## Exercise objective
Go line by line through the data below and count those with the string "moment". Give the number only.

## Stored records
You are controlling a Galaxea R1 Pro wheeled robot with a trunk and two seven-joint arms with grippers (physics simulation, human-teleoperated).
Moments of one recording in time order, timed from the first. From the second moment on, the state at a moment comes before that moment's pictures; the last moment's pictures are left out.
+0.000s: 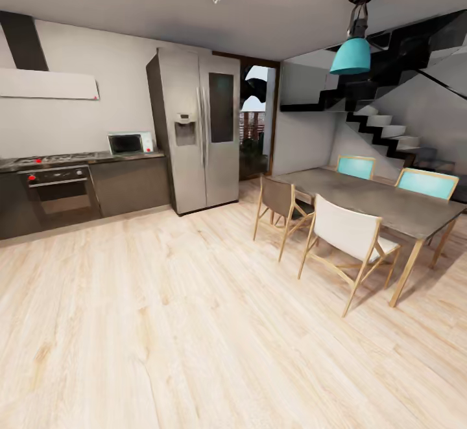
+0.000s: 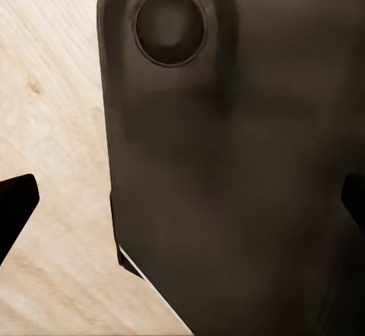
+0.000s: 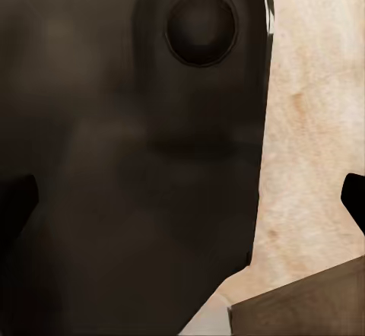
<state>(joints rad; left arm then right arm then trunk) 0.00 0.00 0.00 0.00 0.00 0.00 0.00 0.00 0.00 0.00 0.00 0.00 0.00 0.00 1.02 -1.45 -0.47</state>
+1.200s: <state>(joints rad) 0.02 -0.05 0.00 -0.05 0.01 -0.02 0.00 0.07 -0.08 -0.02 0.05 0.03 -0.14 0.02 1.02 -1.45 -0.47</state>
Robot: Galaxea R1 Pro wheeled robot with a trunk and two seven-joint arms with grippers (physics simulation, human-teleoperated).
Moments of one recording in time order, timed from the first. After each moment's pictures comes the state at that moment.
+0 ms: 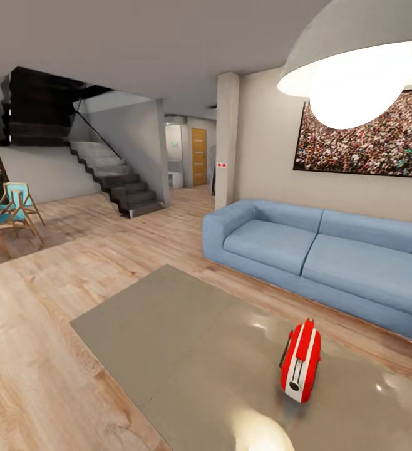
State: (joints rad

## Task answer
2